During a Netflix movie marathon, I came across Seoul Searching, the most relatable yet unrelatable movie I’ve ever watched. A John Hughes-esque 80’s throwback film, it’s about a group of foreign-born Koreans going back to their roots through a summer camp established by their government; the camp served as a way for those who didn’t grow up in Korea to experience the culture of their motherland. The story and the depth of each character was loosely based on a true story, one which director, Benson Lee, lived in.
It was funny, slightly scandalous, heart-wrenchingly emotional, and relatable. It was one of those under-the-belt kind of movies—the kind that hits you in the sensitive areas of the heart. It’s the type of film that you will remember because of the impact it has on you. And as I was getting into the movie and learning more about the essence of each character, I began to see a reflection of myself in the film; I recognized how each of those Korean students didn’t know one thing about their original heritage.
One of the main themes in this film is cultural identity and the search for what it really means for people like the characters in the film, an exploration which is navigated through the camp as the characters fill the gap in their culture and heritage after spending their life in other countries. I was born in Quezon City, Philippines in February of 2000. Eleven months after the birth of my youngest sister in November, 2001, we packed our belongings and left everything—family, friends, and my parent’s childhood memories—and moved to England in 2002 to start a new life. I’m not going to write you a full, explicit novel about my life, but I will tell you about my fluctuating journey to self-discovery.

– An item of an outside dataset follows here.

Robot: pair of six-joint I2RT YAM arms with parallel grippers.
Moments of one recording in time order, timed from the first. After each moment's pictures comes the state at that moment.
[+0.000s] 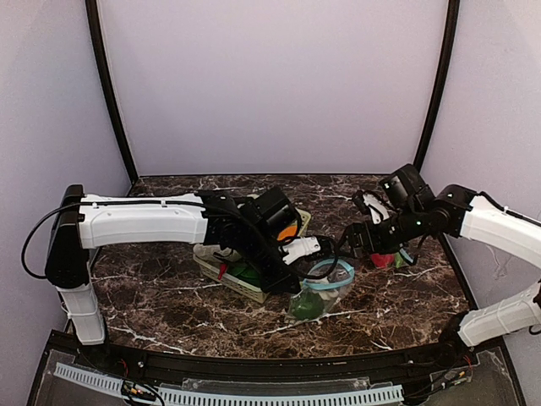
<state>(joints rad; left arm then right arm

Like some of the characters in Searching, there’s a broken bridge between me and my native language and as I’m getting older, that bridge is slowly crumbling and disintegrating into nothing but an empty space.
“Saan ka pupunta at sino kasama mo?” “I’m going to a concert with friends.”
“Ay nako, gumagastos yung pera mo sa bagay na hindi mo kailangan.” “I’ve only bought books which I’ll use for school.”
“Anong gusto mo kainin?” “Fish and chips.”
As I was writing this typical conversation between my mum and I, Google Translate was beside me the whole time, assisting me with seemingly grammatically inaccurate sentences. I find this to be a major concern, since language is an important tool for communication and is a symbol of unity and cultural belonging. As my mother tongue is slipping away, that sense of affiliation which I had with my roots when I was young is slipping away with it.
During a trip to the Philippines, eight years after our life-changing move, similar to the feelings of confusion and the unorthodox experiences of Kris Schultz, I felt isolated. The extreme time differences between Britain and the Philippines gave me extreme jet lag, the burning of the tropical sun on my skin made me dizzy and nauseous, and meeting family I’d never met before made me a little uncomfortable. Communicating with people was the most challenging. Although I can understand my cousin’s Tagalog perfectly, I, on the other hand, spoke the language in a grammatically broken way which resulted in embarrassment, confusion and the feeling that I wasn’t Filipino enough. I’ve never hated anything more than being in my own birth country. And growing up within a Filipino household, I felt bad.
This led me to confuse which place I should call my true home: the country I was born in, or the country I was raised in. Like my parents who had an upbringing in the Philippines, and like my friends who grew up in South East England, I wanted a place to belong in. But, baffled between two cultures I adored and experienced and grew up in, I felt that I stood in the center of the two; I was in the overlap of a Venn diagram. I felt that, with my upbringing in a bicultural environment, I had the mind of a Filipino and an exterior of a Brit.
Home is a subjective term, having varied and multiple definitions—similar to how each character of Seoul Searching has different views of the original country of their heritage. Sid Park’s upbringing repels him from the culture, and Kris Schultz feel she’s home but doesn’t recognize her roots. I’m still learning about the world and myself, so this isn’t the conclusion of my journey to uncovering my cultural identity. This isn’t the part where I celebrate my discoveries; it’s only just the introduction. The doors of truth and realization have only just opened, and each day opens that door wider by an inch, slowly revealing the light that is myself. Being young and still inexperienced, I have yet to learn and discover.